◆ ACTIVITY ◆
Please write out the listing beneath this sentence exactly, from its first line to the line with "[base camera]", and stop there.

○ ○ ○ ○

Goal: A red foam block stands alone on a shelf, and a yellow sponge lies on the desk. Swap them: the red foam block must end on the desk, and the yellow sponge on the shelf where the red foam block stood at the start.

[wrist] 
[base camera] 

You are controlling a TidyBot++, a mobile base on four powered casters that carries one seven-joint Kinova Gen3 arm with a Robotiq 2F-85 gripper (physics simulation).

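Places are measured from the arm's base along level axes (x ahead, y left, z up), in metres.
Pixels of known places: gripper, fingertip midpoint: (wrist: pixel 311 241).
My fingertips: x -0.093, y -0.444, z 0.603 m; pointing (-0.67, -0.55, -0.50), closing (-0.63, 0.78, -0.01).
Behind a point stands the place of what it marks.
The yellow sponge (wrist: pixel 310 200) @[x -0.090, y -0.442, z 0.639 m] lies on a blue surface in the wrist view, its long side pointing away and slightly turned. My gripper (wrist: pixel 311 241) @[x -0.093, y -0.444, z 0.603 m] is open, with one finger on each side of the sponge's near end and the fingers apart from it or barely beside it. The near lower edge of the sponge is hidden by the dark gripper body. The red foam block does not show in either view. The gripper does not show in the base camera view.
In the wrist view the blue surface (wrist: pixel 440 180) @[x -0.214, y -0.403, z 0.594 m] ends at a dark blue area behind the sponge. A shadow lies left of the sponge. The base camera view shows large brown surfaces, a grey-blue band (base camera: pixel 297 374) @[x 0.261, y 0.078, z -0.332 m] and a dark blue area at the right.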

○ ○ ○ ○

◆ EXERCISE OUTPUT ◆
Goal: A red foam block stands alone on a shelf, and a yellow sponge lies on the desk. Swap them: the red foam block must end on the desk, and the yellow sponge on the shelf where the red foam block stood at the start.

[wrist] 
[base camera] 

The answer has been supplied in full.